TASK MATERIAL: Begin
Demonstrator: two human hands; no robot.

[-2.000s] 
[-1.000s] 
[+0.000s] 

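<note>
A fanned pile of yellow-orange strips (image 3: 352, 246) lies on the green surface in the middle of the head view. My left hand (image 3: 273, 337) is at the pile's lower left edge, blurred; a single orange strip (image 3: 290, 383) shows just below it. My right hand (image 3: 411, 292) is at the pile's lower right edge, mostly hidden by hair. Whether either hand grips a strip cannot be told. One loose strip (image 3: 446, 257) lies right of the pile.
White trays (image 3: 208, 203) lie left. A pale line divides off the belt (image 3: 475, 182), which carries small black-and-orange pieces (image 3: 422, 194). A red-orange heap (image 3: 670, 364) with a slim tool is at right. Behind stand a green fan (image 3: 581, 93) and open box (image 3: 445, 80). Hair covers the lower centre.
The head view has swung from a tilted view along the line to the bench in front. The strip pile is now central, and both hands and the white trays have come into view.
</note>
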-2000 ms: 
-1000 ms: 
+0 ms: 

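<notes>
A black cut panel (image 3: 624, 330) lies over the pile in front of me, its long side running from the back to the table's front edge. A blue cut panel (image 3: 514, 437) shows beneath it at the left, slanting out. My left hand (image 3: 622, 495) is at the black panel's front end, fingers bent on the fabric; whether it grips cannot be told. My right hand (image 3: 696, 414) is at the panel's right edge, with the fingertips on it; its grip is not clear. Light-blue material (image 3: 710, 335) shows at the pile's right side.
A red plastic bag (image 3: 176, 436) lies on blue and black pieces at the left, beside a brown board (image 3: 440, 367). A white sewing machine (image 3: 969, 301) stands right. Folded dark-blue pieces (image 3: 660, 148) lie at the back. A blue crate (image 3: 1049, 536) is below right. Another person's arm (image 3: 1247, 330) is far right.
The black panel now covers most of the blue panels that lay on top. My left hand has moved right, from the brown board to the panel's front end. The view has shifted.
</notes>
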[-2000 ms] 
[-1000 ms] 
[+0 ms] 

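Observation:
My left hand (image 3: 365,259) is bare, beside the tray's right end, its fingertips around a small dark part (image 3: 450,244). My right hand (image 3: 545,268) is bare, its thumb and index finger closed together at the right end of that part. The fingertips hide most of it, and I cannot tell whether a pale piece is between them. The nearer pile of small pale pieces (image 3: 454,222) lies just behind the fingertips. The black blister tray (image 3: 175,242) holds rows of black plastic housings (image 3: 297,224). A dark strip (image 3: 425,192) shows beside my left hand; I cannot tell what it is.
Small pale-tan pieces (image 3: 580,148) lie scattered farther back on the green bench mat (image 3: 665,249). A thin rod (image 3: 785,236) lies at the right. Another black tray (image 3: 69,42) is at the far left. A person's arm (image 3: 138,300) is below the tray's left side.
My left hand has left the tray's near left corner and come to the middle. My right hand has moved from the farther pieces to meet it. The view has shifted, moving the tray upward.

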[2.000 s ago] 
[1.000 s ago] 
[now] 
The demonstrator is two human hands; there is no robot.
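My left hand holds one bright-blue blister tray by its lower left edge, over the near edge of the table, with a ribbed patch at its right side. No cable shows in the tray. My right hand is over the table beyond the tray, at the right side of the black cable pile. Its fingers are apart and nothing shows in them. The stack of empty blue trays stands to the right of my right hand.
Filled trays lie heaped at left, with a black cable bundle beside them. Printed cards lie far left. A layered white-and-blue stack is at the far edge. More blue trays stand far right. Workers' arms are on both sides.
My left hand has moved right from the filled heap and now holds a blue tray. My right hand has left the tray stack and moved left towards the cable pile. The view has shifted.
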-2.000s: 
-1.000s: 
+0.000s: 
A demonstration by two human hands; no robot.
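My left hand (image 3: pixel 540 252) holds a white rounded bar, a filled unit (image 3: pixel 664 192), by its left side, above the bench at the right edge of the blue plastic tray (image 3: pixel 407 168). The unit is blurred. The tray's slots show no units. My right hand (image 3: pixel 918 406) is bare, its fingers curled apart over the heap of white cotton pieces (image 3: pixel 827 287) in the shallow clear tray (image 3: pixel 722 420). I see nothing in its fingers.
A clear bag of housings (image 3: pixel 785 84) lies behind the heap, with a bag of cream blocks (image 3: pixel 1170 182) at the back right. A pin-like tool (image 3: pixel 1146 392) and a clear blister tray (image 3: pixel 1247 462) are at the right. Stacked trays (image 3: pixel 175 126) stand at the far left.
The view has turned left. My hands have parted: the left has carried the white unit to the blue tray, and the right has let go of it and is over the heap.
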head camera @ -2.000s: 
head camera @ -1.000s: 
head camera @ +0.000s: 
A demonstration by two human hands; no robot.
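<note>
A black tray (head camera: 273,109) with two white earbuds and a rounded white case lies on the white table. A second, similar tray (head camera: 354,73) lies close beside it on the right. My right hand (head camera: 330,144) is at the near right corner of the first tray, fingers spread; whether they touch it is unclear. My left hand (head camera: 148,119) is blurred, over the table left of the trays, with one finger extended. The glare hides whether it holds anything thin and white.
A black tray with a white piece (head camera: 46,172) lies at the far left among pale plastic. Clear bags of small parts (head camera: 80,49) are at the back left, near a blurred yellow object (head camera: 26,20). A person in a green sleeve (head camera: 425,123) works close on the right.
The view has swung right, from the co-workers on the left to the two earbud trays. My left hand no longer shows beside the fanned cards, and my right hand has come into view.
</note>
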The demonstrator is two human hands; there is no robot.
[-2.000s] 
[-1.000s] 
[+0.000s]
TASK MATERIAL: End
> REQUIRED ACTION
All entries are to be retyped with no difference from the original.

> EXPECTED ANSWER
Demonstrator: two human hands; no robot.

[-2.000s] 
[-1.000s] 
[+0.000s] 

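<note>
A fanned pile of yellow-orange strips (image 3: 352, 246) lies on the green surface in the middle of the head view. My left hand (image 3: 273, 337) is at the pile's lower left edge, blurred; a single orange strip (image 3: 290, 383) shows just below it. My right hand (image 3: 411, 292) is at the pile's lower right edge, mostly hidden by hair. Whether either hand grips a strip cannot be told. One loose strip (image 3: 446, 257) lies right of the pile.
White trays (image 3: 208, 203) lie left. A pale line divides off the belt (image 3: 475, 182), which carries small black-and-orange pieces (image 3: 422, 194). A red-orange heap (image 3: 670, 364) with a slim tool is at right. Behind stand a green fan (image 3: 581, 93) and open box (image 3: 445, 80). Hair covers the lower centre.
The head view has swung from a tilted view along the line to the bench in front. The strip pile is now central, and both hands and the white trays have come into view.
</note>
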-2000 ms: 
-1000 ms: 
+0 ms: 

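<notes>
A black cut panel (image 3: 624, 330) lies over the pile in front of me, its long side running from the back to the table's front edge. A blue cut panel (image 3: 514, 437) shows beneath it at the left, slanting out. My left hand (image 3: 622, 495) is at the black panel's front end, fingers bent on the fabric; whether it grips cannot be told. My right hand (image 3: 696, 414) is at the panel's right edge, with the fingertips on it; its grip is not clear. Light-blue material (image 3: 710, 335) shows at the pile's right side.
A red plastic bag (image 3: 176, 436) lies on blue and black pieces at the left, beside a brown board (image 3: 440, 367). A white sewing machine (image 3: 969, 301) stands right. Folded dark-blue pieces (image 3: 660, 148) lie at the back. A blue crate (image 3: 1049, 536) is below right. Another person's arm (image 3: 1247, 330) is far right.
The black panel now covers most of the blue panels that lay on top. My left hand has moved right, from the brown board to the panel's front end. The view has shifted.
</notes>
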[-2000 ms] 
[-1000 ms] 
[+0 ms] 

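Observation:
My left hand (image 3: 365,259) is bare, beside the tray's right end, its fingertips around a small dark part (image 3: 450,244). My right hand (image 3: 545,268) is bare, its thumb and index finger closed together at the right end of that part. The fingertips hide most of it, and I cannot tell whether a pale piece is between them. The nearer pile of small pale pieces (image 3: 454,222) lies just behind the fingertips. The black blister tray (image 3: 175,242) holds rows of black plastic housings (image 3: 297,224). A dark strip (image 3: 425,192) shows beside my left hand; I cannot tell what it is.
Small pale-tan pieces (image 3: 580,148) lie scattered farther back on the green bench mat (image 3: 665,249). A thin rod (image 3: 785,236) lies at the right. Another black tray (image 3: 69,42) is at the far left. A person's arm (image 3: 138,300) is below the tray's left side.
My left hand has left the tray's near left corner and come to the middle. My right hand has moved from the farther pieces to meet it. The view has shifted, moving the tray upward.
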
[2.000 s ago] 
[1.000 s ago] 
[now] 
The demonstrator is two human hands; there is no robot.
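My left hand holds one bright-blue blister tray by its lower left edge, over the near edge of the table, with a ribbed patch at its right side. No cable shows in the tray. My right hand is over the table beyond the tray, at the right side of the black cable pile. Its fingers are apart and nothing shows in them. The stack of empty blue trays stands to the right of my right hand.
Filled trays lie heaped at left, with a black cable bundle beside them. Printed cards lie far left. A layered white-and-blue stack is at the far edge. More blue trays stand far right. Workers' arms are on both sides.
My left hand has moved right from the filled heap and now holds a blue tray. My right hand has left the tray stack and moved left towards the cable pile. The view has shifted.
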-2.000s: 
-1.000s: 
+0.000s: 
A demonstration by two human hands; no robot.
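My left hand (image 3: pixel 540 252) holds a white rounded bar, a filled unit (image 3: pixel 664 192), by its left side, above the bench at the right edge of the blue plastic tray (image 3: pixel 407 168). The unit is blurred. The tray's slots show no units. My right hand (image 3: pixel 918 406) is bare, its fingers curled apart over the heap of white cotton pieces (image 3: pixel 827 287) in the shallow clear tray (image 3: pixel 722 420). I see nothing in its fingers.
A clear bag of housings (image 3: pixel 785 84) lies behind the heap, with a bag of cream blocks (image 3: pixel 1170 182) at the back right. A pin-like tool (image 3: pixel 1146 392) and a clear blister tray (image 3: pixel 1247 462) are at the right. Stacked trays (image 3: pixel 175 126) stand at the far left.
The view has turned left. My hands have parted: the left has carried the white unit to the blue tray, and the right has let go of it and is over the heap.
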head camera @ -2.000s: 
head camera @ -1.000s: 
head camera @ +0.000s: 
A demonstration by two human hands; no robot.
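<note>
A black tray (head camera: 273,109) with two white earbuds and a rounded white case lies on the white table. A second, similar tray (head camera: 354,73) lies close beside it on the right. My right hand (head camera: 330,144) is at the near right corner of the first tray, fingers spread; whether they touch it is unclear. My left hand (head camera: 148,119) is blurred, over the table left of the trays, with one finger extended. The glare hides whether it holds anything thin and white.
A black tray with a white piece (head camera: 46,172) lies at the far left among pale plastic. Clear bags of small parts (head camera: 80,49) are at the back left, near a blurred yellow object (head camera: 26,20). A person in a green sleeve (head camera: 425,123) works close on the right.
The view has swung right, from the co-workers on the left to the two earbud trays. My left hand no longer shows beside the fanned cards, and my right hand has come into view.
</note>
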The demonstrator is two human hands; there is no robot.
[-2.000s] 
[-1.000s] 
[+0.000s]

Work on this exercise is complete, and nothing remains.